Requirement
Copy out again, unchanged, the listing below from the line that has "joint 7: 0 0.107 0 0" through the line that has "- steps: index".

Material for this task
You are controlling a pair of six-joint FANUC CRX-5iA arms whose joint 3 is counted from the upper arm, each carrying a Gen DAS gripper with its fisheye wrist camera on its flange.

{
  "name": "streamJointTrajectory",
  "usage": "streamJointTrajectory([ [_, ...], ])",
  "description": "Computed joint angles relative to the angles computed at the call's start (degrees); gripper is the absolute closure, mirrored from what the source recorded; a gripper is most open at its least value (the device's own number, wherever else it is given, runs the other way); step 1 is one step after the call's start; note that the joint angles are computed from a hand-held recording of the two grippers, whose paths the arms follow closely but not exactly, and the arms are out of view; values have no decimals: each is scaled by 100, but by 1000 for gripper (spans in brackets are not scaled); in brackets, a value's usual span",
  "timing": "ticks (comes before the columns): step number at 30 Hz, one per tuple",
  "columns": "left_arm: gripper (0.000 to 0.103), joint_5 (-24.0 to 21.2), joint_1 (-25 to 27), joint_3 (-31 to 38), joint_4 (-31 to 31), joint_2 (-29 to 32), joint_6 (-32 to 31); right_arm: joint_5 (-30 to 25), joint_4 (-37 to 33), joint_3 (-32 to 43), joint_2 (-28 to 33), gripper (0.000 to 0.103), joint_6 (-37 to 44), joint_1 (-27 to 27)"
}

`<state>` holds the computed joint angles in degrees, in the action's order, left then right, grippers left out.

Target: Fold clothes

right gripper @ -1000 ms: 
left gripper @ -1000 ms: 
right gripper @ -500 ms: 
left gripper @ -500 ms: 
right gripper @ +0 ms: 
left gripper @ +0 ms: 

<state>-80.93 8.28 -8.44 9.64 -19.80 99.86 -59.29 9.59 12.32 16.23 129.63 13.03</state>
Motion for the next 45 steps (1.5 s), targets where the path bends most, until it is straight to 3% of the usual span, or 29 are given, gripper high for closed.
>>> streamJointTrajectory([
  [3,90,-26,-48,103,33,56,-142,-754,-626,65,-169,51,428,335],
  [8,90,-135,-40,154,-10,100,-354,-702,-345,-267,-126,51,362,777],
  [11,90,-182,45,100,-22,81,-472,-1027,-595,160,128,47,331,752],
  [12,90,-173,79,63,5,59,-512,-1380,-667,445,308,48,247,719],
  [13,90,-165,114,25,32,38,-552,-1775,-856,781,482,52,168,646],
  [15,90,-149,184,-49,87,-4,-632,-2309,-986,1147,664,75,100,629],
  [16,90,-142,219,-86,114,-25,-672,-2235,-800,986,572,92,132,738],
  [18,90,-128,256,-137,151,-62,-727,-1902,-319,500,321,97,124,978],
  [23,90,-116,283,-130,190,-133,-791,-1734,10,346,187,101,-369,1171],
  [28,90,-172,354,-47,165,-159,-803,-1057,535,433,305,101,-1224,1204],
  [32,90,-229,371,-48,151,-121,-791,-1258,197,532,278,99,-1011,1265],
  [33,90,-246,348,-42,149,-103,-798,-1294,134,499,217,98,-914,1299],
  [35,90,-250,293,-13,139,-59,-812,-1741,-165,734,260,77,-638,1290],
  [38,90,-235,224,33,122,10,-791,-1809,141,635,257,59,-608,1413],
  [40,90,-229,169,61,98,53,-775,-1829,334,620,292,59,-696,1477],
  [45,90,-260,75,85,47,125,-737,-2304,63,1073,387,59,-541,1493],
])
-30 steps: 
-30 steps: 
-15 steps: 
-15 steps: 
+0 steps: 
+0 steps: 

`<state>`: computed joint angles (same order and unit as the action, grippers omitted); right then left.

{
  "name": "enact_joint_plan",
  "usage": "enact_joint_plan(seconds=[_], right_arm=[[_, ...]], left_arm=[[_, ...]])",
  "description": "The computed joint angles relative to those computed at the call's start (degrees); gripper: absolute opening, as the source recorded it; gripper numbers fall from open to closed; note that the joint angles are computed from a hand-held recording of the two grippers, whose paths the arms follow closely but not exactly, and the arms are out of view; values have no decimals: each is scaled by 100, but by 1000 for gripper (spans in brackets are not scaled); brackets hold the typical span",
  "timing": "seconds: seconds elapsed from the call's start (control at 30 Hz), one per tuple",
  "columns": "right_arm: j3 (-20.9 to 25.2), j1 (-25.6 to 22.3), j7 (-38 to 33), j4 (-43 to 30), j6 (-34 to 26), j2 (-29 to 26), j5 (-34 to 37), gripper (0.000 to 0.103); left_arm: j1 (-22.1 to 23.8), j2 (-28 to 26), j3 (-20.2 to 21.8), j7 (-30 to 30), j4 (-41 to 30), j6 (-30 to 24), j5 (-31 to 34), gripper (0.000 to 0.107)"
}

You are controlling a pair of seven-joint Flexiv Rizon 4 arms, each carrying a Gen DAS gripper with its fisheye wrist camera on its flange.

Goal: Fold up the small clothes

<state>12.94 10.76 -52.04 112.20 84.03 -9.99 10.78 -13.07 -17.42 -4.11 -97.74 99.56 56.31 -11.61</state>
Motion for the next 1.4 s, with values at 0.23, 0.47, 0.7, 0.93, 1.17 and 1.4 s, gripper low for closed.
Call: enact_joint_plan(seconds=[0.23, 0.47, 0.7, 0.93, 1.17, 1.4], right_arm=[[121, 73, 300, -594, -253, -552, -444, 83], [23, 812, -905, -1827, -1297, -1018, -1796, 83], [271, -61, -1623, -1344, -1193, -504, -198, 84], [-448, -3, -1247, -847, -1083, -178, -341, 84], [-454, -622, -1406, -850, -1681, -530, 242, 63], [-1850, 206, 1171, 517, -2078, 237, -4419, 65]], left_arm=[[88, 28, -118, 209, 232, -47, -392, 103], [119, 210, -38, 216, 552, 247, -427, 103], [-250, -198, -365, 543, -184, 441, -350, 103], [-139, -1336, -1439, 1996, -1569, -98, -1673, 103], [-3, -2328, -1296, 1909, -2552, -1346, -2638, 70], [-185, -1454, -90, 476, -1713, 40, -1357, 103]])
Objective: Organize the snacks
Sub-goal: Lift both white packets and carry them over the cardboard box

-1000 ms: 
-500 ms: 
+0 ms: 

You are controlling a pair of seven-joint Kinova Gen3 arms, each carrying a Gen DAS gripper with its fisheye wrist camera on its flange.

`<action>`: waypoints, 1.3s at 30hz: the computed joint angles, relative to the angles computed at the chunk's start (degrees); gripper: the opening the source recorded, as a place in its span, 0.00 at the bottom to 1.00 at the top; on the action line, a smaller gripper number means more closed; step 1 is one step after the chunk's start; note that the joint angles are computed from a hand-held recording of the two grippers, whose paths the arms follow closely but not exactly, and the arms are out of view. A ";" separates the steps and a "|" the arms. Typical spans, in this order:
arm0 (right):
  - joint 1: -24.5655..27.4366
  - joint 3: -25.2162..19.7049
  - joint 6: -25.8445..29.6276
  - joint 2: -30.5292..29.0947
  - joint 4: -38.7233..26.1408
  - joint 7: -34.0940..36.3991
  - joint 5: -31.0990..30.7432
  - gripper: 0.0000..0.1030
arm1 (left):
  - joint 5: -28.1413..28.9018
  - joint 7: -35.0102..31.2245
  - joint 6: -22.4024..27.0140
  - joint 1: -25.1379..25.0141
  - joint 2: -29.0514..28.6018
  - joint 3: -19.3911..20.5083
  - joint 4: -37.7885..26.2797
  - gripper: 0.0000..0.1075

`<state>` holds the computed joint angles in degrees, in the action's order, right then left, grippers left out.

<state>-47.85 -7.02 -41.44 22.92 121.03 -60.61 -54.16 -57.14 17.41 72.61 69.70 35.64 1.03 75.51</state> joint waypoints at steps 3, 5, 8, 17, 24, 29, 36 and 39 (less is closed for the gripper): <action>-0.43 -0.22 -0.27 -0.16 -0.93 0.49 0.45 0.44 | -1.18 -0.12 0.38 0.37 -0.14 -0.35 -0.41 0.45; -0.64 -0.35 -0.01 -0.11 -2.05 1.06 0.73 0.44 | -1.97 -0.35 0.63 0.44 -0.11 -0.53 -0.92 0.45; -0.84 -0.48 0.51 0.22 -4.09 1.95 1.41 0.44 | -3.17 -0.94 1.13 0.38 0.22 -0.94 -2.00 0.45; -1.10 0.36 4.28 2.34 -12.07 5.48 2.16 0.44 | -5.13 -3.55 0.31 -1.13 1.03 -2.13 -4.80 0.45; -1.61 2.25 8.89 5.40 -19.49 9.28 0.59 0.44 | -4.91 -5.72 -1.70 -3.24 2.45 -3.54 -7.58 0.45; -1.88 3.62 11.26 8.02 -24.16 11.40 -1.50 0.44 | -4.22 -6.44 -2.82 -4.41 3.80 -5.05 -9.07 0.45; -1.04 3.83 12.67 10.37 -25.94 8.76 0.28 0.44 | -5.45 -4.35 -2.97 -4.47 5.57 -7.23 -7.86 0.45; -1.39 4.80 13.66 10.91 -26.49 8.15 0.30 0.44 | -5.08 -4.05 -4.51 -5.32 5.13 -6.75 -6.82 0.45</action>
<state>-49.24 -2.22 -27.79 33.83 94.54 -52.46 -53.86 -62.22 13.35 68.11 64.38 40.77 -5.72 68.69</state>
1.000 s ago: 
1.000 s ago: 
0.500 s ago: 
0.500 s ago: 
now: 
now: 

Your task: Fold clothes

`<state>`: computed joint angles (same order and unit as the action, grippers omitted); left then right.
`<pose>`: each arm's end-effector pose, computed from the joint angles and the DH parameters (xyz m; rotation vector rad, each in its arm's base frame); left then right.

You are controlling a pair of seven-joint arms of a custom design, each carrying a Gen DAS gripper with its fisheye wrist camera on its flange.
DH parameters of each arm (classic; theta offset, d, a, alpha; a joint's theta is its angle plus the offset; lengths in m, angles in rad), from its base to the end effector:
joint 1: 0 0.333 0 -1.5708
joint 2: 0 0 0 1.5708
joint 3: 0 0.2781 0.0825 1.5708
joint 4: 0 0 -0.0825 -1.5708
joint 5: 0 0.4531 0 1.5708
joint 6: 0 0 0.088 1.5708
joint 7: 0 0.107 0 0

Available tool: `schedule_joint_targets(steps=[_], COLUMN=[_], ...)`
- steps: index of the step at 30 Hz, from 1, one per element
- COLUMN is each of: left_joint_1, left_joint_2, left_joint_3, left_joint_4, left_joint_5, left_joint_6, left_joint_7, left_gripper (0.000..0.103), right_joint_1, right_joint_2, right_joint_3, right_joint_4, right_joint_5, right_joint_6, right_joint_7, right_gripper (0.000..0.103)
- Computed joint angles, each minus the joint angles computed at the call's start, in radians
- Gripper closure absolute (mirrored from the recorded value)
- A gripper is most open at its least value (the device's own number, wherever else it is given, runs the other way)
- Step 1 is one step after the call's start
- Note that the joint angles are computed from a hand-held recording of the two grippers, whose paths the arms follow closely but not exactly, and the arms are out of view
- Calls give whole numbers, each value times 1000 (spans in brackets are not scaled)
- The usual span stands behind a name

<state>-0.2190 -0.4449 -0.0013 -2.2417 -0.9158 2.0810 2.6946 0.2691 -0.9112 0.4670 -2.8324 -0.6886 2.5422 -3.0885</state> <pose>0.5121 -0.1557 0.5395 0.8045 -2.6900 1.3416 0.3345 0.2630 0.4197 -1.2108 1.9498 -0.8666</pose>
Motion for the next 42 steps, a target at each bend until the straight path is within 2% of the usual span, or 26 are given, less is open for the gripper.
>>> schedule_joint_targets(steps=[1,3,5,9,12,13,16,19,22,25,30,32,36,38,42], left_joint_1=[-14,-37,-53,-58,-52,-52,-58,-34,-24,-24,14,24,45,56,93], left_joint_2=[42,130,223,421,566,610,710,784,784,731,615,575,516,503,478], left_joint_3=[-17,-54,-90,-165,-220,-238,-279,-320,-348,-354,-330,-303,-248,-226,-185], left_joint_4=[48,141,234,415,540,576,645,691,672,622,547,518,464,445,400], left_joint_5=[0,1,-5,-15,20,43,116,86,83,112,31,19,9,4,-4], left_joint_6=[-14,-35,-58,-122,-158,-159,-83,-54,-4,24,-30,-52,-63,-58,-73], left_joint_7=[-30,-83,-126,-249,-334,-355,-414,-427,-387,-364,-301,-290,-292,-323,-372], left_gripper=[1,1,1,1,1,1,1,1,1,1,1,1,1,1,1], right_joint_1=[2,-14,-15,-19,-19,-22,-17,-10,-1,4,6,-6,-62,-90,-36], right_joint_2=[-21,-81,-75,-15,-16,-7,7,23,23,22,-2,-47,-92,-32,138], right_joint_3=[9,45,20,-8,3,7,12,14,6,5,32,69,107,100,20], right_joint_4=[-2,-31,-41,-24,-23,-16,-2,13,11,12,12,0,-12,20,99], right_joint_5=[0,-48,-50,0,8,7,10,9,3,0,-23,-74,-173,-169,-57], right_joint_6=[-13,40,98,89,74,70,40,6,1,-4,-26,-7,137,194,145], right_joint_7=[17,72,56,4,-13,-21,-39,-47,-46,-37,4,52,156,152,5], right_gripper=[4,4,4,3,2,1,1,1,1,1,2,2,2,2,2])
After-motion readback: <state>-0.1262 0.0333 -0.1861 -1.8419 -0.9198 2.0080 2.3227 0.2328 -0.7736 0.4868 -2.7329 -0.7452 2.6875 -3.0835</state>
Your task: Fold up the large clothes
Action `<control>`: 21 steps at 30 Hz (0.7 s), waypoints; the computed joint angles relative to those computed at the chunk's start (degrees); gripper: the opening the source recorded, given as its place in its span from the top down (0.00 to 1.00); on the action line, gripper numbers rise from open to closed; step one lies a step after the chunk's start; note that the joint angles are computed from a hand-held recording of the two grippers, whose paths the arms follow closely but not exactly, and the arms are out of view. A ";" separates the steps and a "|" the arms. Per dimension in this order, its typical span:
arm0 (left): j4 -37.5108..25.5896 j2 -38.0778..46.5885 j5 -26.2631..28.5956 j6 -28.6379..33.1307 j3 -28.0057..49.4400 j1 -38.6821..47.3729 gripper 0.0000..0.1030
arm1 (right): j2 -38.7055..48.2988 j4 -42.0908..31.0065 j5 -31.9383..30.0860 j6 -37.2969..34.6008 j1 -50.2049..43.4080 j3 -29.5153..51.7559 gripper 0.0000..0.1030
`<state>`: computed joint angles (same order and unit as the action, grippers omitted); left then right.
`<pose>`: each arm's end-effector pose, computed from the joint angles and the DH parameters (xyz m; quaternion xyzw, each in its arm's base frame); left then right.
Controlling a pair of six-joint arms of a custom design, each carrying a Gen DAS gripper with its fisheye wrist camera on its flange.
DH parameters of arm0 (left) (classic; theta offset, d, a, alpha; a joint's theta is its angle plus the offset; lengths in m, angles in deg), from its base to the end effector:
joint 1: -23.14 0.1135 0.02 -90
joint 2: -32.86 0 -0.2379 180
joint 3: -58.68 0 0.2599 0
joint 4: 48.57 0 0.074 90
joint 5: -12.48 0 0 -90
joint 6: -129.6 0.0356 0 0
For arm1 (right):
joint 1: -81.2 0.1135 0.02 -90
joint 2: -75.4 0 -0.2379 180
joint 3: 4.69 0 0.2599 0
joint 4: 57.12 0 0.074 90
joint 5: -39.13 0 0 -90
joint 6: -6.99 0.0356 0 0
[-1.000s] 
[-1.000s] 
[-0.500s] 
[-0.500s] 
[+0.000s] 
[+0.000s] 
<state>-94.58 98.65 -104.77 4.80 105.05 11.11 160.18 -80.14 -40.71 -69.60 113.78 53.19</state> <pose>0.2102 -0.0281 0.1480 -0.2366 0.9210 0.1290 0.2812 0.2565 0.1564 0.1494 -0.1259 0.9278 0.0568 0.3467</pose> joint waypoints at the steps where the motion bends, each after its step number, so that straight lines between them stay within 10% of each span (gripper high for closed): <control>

Output of the task
joint 7: 0 0.107 0 0

Available tool: `schedule_joint_targets(steps=[_], COLUMN=[_], ...)`
- steps: index of the step at 30 Hz, from 1, one per element

No more work is required for the exercise.